By Rajesh Kumar Singh and Ross Colvin
NEW DELHI (Reuters) - India published draft guidelines on Thursday to implement rules that target tax evasion but have provoked an outcry among foreign investors at a time when the country needs capital inflows.
The general anti-avoidance rules (GAAR), introduced in the budget in March this year, target companies and investors routing investments through tax havens.
Vague wording and lack of clarity on their implementation left scope for potential misuse, which panicked foreign investors and hammered India's equity and currency markets.

A flight of investors forced the government in May to defer implementation of the guidelines until 2013.
The guidelines issued by the Finance Ministry have sought to address some of the concerns by suggesting GAAR be invoked only in cases where foreign investors have opted to take the benefit of tax treaties entered into with India.
"Where an FII (foreign institutional investor) chooses to take a treaty benefit, GAAR provisions may be invoked in the case of the FII, but would not in any case be invoked in the case of the non-resident investors of the FII," the draft guidelines said.
The rules would not apply retrospectively, as many investors had feared, and would apply only to income accruing from April 1, 2013. An income threshold also has been suggested for invoking the GAAR.
The guidelines say that the onus of proving tax liability lies with the Indian authorities and have proposed time limits for completion of various actions under the GAAR.
The draft guidelines come after a government official told Reuters that Prime Minister Manmohan Singh would seek within two to three weeks to clear up confusion over tax policy that has rattled investor confidence in Asia's third-largest economy.
Though the flurry of comments and promises of action have lacked specifics, investors are anticipating more policy reforms after Singh on Tuesday assumed an additional role of acting finance minister after the previous incumbent, Pranab Mukherjee, stepped down.
"The market is having significant expectations that a lot of tax policy issues would get sorted out and there will be renewed focus on investment cycle," said Nilesh Shah, chief executive of Envision Capital, an investment advisory firm in Mumbai.
"Markets are eyeing either fiscal measures, monetary measures, tax measures or clarity on policy issues to move further," he added.
Another issue that has displeased investors is an amendment to income tax law that empowers the government to retroactively tax investments.

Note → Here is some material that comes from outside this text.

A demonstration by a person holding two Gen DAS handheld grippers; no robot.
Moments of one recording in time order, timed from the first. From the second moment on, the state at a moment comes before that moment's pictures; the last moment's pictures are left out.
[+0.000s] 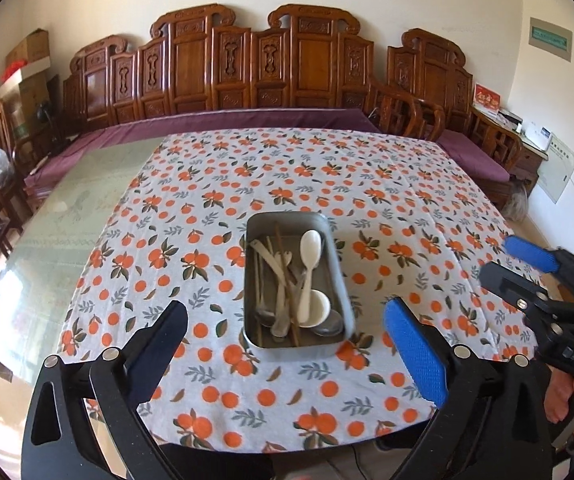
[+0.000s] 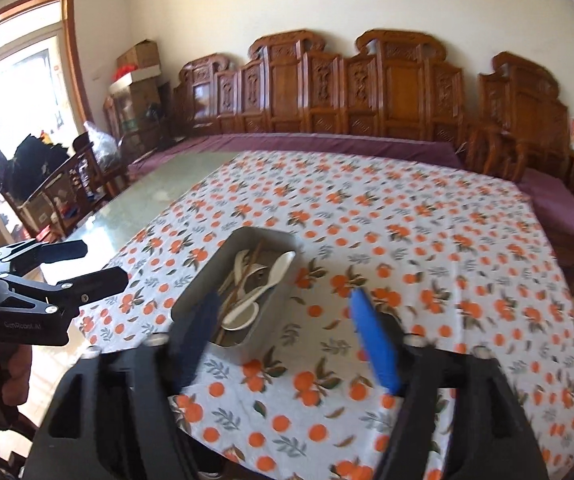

Analysts says the move is intended to target Vodafone's (LSE:VOD.L - News), purchase of Hutchison Whampoa's Indian assets, as the government says the London-based mobile operator had structured the deal to avoid paying taxes.
REVIVING CAPITAL INFLOWS
Earlier, an official told Reuters the prime minister's office planned to issue an "explanatory note" on portfolio investments, without giving details about what the statement would say or which tax issues it would address.
However, it is widely known that the prime minister's office was unhappy with the way Mukherjee handled the tax proposals in the federal budget in March.
Singh said at a meeting of economic advisers and top Finance Ministry officials on Wednesday that "reviving investor sentiment" was a top priority.
The uncertainty about taxes had led some investors to reduce investments in India, with $926.8 million in outflows from markets in April, sharply down from a combined $12.3 billion in inflows from January to February.
A Finance Ministry official said the government recognised that a revival of capital inflows would prop up the equity market, bringing retail investors into mutual funds. This in turn would deter investments in gold and other assets, which widen the current account deficit.
Singh told officials at Wednesday's meeting he was concerned that "investor sentiment is down and capital flows are drying up".
He said he wanted to revive the "animal spirit" of an economy that was roaring with growth of well above 9 percent in the three years before the global financial crisis in 2008-2009.
India's economy is growing at its slowest pace in nine years, the rupee is the worst performing currency in Asia this year, inflation remains high, industrial production has flatlined and the country faces the threat of having its credit rating downgraded to junk.
Many investors and economists blame weak leadership and muddled policies that have failed to curb government spending and alienated many foreign investors.